_Task statement_
Filter the data for lines with the word "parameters" and copy those lines.

_Collected material_
◆ ◆ ◆ ◆

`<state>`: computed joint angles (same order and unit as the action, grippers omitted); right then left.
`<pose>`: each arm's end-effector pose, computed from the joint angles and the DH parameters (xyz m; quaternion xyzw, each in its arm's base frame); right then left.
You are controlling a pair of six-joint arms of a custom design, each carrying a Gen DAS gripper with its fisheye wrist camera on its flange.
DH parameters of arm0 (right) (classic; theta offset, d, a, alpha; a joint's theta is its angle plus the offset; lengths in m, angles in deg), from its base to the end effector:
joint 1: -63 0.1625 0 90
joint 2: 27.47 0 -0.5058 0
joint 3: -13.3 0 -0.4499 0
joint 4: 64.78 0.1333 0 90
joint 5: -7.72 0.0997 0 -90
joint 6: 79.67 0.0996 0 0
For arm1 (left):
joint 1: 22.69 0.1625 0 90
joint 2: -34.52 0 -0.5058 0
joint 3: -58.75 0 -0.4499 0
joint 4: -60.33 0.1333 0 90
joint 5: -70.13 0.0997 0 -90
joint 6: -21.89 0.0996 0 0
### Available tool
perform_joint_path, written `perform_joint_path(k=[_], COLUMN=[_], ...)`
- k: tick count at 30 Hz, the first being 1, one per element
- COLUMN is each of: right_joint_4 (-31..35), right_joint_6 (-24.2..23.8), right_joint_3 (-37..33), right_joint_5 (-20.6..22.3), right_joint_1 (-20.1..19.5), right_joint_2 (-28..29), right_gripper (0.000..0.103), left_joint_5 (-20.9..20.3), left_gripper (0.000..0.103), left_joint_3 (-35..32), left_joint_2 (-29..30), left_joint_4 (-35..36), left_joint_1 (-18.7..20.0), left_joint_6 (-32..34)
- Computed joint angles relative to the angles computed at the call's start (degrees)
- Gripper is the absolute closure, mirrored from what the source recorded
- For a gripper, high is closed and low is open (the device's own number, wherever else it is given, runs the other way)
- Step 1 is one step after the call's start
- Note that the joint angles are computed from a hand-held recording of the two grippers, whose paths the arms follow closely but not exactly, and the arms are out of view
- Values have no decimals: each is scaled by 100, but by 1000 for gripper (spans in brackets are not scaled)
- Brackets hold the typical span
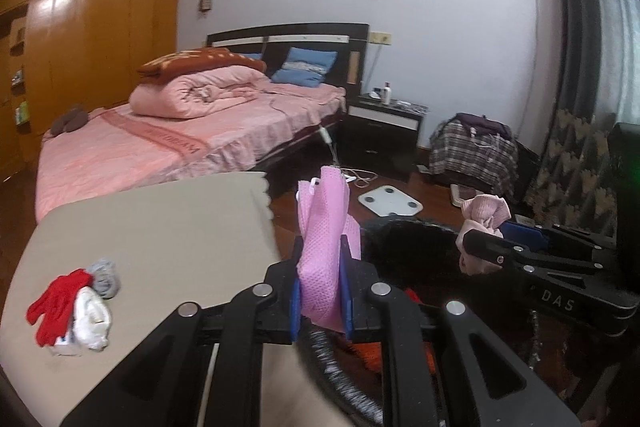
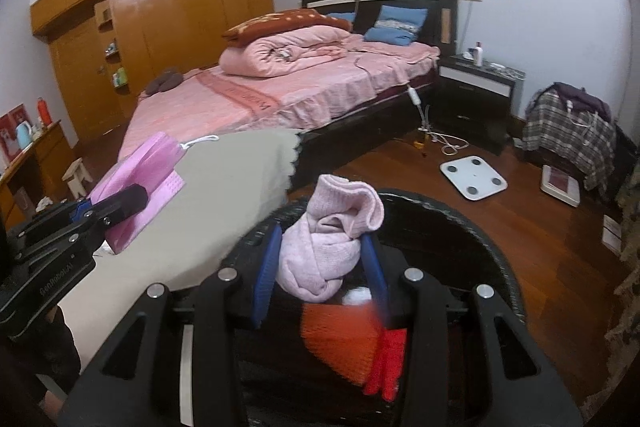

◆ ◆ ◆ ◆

_Finished task_
`<pose>`: each arm's end-effector pose, computed from the joint angles and the DH parameters (xyz m; quaternion xyzw, each in its arm's base frame); right then left.
DH parameters of arm0 (right) (classic; theta offset, d, a, alpha; a joint's theta is its angle plus the offset; lengths in m, angles in deg), from its base to the end effector:

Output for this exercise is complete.